** Opening THE INPUT block **
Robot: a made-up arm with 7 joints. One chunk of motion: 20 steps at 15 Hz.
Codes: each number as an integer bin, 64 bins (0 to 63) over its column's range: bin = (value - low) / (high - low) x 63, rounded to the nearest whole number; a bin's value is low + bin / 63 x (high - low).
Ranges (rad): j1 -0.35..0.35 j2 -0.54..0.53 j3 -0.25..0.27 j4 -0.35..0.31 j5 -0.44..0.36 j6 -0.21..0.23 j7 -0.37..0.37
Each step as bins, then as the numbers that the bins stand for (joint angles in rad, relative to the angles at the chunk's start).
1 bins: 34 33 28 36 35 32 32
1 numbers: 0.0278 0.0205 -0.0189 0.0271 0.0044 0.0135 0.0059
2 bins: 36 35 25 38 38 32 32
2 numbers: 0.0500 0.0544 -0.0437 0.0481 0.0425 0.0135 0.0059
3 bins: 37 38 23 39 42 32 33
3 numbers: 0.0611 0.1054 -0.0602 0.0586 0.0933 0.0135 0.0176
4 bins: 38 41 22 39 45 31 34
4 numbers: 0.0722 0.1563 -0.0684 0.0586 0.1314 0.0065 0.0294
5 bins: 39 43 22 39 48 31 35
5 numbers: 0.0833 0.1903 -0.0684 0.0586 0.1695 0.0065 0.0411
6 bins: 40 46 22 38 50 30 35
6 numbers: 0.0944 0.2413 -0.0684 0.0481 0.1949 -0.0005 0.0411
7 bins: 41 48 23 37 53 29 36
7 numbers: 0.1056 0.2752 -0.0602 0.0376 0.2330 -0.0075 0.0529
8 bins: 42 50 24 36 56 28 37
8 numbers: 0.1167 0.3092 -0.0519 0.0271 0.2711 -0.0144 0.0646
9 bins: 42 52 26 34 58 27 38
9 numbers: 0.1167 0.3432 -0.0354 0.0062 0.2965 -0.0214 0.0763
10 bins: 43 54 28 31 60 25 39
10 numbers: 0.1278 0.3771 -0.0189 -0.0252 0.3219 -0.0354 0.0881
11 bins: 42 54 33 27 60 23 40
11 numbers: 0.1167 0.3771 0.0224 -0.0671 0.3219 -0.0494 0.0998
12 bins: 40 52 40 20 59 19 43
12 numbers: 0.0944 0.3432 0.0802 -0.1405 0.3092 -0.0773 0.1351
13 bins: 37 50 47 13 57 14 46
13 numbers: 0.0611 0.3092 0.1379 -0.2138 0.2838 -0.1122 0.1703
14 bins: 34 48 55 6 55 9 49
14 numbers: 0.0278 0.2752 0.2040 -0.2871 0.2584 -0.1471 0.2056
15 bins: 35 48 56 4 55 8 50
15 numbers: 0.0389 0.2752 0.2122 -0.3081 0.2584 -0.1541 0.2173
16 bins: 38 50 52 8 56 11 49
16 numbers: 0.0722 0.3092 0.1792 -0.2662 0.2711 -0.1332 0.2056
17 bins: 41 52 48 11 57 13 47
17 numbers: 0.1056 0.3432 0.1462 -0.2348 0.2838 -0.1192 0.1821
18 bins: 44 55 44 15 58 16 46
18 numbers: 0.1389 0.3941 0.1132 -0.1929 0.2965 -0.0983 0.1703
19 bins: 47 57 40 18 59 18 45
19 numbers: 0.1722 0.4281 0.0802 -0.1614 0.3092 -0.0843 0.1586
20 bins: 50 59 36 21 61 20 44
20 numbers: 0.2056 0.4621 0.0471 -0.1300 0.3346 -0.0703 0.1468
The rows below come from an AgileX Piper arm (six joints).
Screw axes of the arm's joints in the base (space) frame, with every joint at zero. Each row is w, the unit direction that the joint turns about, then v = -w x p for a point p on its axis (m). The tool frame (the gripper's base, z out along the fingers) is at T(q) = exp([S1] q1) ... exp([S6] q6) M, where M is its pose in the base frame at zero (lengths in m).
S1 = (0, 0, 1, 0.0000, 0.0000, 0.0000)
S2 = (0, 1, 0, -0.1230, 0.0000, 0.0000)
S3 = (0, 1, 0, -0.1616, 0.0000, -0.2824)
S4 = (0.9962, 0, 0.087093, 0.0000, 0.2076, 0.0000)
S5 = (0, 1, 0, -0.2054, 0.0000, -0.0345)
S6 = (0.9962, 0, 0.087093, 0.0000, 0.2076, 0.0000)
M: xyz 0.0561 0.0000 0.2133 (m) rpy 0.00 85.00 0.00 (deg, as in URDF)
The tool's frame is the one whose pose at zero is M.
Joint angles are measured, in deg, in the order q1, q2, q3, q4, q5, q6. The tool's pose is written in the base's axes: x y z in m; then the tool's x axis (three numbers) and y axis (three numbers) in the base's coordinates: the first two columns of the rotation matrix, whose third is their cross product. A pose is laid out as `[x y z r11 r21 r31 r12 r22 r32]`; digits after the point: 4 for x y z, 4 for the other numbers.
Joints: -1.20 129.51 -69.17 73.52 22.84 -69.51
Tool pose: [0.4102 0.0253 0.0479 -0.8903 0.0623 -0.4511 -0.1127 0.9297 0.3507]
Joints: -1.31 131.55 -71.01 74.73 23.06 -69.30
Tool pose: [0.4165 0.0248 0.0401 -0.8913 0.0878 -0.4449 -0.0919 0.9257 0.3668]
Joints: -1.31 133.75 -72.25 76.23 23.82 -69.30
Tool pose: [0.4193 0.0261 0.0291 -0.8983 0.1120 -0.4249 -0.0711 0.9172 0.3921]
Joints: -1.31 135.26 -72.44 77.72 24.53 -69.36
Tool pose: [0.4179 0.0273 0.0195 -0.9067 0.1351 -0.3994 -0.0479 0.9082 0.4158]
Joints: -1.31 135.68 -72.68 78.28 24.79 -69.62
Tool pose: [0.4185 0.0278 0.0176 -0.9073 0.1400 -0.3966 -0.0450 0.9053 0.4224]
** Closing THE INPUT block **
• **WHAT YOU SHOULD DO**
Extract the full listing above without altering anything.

• **EXERCISE RESULT**
Robot: a made-up arm with 7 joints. One chunk of motion: 20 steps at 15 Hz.
Codes: each number as an integer bin, 64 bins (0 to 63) over its column's range: bin = (value - low) / (high - low) x 63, rounded to the nearest whole number; a bin's value is low + bin / 63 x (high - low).
Ranges (rad): j1 -0.35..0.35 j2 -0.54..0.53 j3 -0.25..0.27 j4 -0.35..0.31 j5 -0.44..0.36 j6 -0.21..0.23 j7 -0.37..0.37
Each step as bins, then as the numbers that the bins stand for (joint angles in rad, relative to the angles at the chunk's start).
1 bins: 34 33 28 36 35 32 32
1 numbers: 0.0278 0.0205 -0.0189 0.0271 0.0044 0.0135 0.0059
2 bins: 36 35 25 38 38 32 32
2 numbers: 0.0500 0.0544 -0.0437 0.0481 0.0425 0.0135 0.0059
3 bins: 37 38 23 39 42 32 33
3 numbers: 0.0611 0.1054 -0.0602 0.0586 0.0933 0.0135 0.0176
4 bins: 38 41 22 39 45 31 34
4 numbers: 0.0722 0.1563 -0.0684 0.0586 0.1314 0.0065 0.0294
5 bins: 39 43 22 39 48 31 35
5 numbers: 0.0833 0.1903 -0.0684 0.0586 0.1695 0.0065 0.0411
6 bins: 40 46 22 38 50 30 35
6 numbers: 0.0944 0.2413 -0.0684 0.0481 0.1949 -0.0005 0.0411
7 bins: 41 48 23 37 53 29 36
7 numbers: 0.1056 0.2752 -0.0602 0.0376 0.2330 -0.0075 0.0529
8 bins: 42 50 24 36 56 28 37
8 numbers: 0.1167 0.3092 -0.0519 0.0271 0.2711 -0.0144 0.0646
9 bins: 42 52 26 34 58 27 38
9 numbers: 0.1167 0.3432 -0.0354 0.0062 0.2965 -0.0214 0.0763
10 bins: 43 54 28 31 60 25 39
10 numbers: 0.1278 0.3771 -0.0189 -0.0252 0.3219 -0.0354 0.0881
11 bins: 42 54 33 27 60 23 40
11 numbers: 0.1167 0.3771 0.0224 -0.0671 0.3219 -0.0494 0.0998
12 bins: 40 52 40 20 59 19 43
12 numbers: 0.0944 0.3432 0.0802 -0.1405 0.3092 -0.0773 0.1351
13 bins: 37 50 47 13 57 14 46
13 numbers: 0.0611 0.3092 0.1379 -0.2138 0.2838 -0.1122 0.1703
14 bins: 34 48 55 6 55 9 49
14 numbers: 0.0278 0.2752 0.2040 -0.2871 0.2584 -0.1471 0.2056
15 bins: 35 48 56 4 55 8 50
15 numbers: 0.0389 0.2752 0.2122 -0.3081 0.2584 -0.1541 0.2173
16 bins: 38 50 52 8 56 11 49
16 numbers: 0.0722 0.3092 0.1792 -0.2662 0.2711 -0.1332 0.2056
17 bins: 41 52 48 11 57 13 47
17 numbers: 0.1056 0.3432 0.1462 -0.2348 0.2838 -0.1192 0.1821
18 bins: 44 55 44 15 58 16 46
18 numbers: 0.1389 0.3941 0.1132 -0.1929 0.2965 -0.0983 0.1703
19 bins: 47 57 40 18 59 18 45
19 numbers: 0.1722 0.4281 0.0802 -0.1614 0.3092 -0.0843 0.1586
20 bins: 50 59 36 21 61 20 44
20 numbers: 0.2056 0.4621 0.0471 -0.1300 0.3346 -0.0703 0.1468
The rows below come from an AgileX Piper arm (six joints).
Screw axes of the arm's joints in the base (space) frame, with every joint at zero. Each row is w, the unit direction that the joint turns about, then v = -w x p for a point p on its axis (m). The tool frame (the gripper's base, z out along the fingers) is at T(q) = exp([S1] q1) ... exp([S6] q6) M, where M is its pose in the base frame at zero (lengths in m).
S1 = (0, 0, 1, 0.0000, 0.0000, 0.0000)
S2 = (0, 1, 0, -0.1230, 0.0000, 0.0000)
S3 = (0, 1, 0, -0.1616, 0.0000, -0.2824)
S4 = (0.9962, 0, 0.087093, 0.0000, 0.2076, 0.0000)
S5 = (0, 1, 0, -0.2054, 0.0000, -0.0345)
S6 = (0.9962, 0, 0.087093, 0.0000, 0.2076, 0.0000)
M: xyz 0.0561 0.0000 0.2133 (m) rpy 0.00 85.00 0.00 (deg, as in URDF)
The tool's frame is the one whose pose at zero is M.
Joint angles are measured, in deg, in the order q1, q2, q3, q4, q5, q6. The tool's pose is written in the base's axes: x y z in m; then the tool's x axis (three numbers) and y axis (three numbers) in the base's coordinates: the first two columns of the rotation matrix, whose third is their cross product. A pose is laid out as `[x y z r11 r21 r31 r12 r22 r32]`; digits after the point: 4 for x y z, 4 for the other numbers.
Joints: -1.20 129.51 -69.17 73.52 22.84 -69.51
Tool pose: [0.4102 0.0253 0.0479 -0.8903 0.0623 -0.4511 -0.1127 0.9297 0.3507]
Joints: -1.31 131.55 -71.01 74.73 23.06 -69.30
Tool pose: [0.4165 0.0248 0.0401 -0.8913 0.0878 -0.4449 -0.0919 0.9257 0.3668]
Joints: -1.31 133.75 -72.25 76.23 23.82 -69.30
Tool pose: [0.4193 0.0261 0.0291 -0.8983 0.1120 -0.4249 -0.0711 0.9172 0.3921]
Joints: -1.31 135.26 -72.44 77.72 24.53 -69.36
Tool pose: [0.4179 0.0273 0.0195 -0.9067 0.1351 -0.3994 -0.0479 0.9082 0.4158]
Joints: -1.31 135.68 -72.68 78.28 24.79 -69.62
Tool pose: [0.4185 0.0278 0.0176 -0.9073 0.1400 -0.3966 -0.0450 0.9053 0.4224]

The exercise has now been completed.